Raphael House - Moving Families from Crisis to Community

About Us

Our Philosophy

 

1. Beauty and Order

Everything at Raphael House should reflect beauty and order. This is the first healing antidote, which Raphael House offers for families in crisis and turmoil. Daily, healthy, and safety are the first steps in helping children learn to behave and overcome the feeling of being homeless.

2. Neighborly Relationship

We treat residents the same way we would want to be treated if we were in crisis and in need of help.

Combining firm boundaries with the Golden Rule helps make Raphael House the kind of place where people in many different stations of life feel comfortable coming together.

All material help is given in a context of neighborly relationship. In every aspect of service delivery, we treat people as neighbors, not units of service. Raphael House operates in such a way that donors and former residents can give.

 

3. God Heals

Staff expect and act on the belief that healing occurs in peoples’ lives through Raphael House when we don’t get in the way through judgment, anger or fear. Terrible events happen in this world, including much physical suffering. We can’t change the fact that tragedy happens in many different ways, but life outpaces tragedy and new opportunities exist almost immediately.

 

4. Virtue and Responsibility

In our services for families, we operate in accordance with traditional Judeo-Christian virtues.

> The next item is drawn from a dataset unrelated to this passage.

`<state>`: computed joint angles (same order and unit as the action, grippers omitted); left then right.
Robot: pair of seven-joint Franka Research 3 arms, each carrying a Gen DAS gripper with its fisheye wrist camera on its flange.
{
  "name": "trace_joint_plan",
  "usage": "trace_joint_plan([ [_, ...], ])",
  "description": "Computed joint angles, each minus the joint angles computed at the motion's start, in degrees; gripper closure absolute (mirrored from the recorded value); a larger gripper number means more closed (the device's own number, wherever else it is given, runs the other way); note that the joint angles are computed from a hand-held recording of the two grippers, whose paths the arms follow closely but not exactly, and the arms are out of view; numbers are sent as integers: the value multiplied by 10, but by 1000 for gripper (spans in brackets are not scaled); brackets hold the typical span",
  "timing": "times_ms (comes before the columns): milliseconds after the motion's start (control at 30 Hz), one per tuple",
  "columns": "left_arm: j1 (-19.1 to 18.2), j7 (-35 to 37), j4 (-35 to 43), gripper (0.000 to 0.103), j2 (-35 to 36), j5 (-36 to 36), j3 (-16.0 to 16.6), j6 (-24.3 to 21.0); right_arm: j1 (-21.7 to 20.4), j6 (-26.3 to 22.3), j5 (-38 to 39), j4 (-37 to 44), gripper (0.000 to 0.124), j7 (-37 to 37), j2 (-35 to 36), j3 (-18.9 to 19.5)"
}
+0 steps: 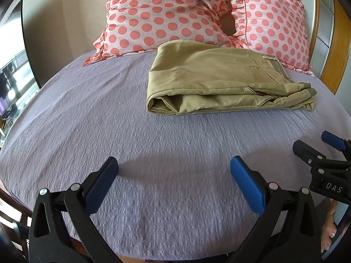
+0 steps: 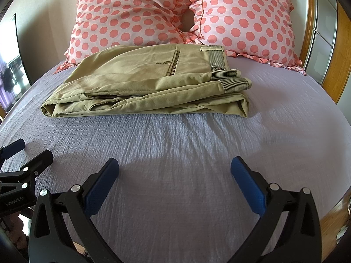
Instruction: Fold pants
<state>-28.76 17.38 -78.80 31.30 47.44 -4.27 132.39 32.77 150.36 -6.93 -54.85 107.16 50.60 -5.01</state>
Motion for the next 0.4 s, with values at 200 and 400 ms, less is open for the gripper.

We don’t require families to adopt our religious faith or practices, but we do require staff to be proactive in the presentation of virtue and responsibility in daily life. Our operational principle is to help families find strategies to negotiate the world that are honest and responsible.

 

5. Children must grow as children

All of our children’s programs are aimed at nourishing the developing child rather than on premature adaptation to adulthood.

 

6. Entrepreneurial Spirit

We are entrepreneurs, not social workers. We are always looking for ways to improve on what we do, getting the most out of the resources we are given.

Our entrepreneurial approach goes hand-in-hand with our belief in personal responsibility. Hence, our operational models are not drawn from the pervasive government-social work continuum, but from the spirit of small business and traditional religious philanthropy.

 

7. We tell our story

We keep track of what we do and we communicate it to our volunteers, donors, and the San Francisco Community.

 

8. God blesses us to grow

In accordance with our Christian foundation, we must grow, not simply stay the same. God brings us opportunities and we feel a deep and divine mandate to do what is in our power to help the families we serve.

The more wisely and aggressively we do this, the more God will grant an increase. Even in times of massive economic recession (when our actual income may drop) we expect God to increase our ability to provide help.